• [WHAT IS REQUIRED]:
Only the pictures should be dropped; every line of the data must come back exactly as written.

• [SUPPLIED MATERIAL]:

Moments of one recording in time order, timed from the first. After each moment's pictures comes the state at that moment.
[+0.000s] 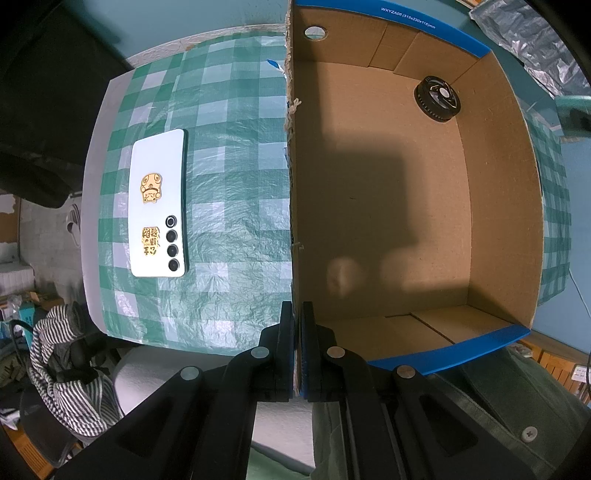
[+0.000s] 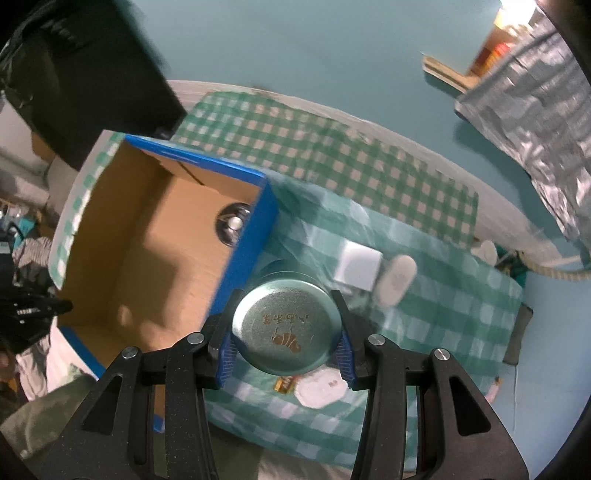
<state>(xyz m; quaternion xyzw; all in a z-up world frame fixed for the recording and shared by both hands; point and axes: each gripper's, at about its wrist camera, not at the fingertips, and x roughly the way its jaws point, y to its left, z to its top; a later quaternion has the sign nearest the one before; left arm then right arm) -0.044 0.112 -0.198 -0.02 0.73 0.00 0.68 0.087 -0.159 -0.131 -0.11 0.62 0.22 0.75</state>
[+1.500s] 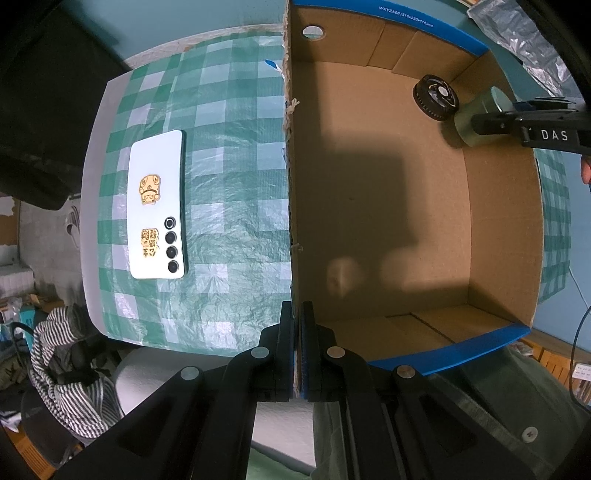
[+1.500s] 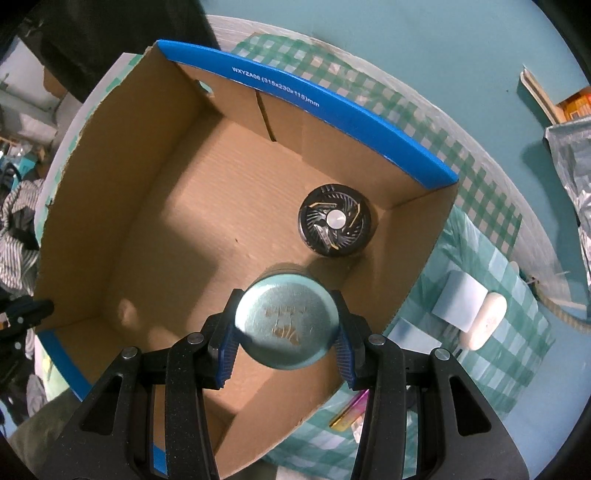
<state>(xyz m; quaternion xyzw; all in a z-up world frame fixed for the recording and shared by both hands) -0.044 0.111 -0.199 -0.02 0.73 0.00 0.68 0.082 -0.047 -0.220 -0.19 0.67 0.26 0.67</state>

• [TASK RESPONSE]:
Moments of one recording in time order, timed from the first. After each moment's pictures comes the state at that moment.
[+0.000s] 
[+0.000s] 
<state>(xyz m; quaternion xyzw; all in a z-up world frame fixed for the recording and shared by both hands; point and axes: each gripper's, at about its wrist camera, not at the fingertips, and x roughly the way its jaws point, y to its left, z to its top; a later quaternion has the sign nearest the one before; left arm then right arm) -0.044 0.112 -0.198 -0.02 0.73 0.00 0.68 0.087 -0.159 -0.131 -0.11 0.62 0.22 0.75</state>
[+1.500s] 
[+1.500s] 
<state>(xyz m; quaternion xyzw; all in a z-up world frame fixed for the recording and shared by both hands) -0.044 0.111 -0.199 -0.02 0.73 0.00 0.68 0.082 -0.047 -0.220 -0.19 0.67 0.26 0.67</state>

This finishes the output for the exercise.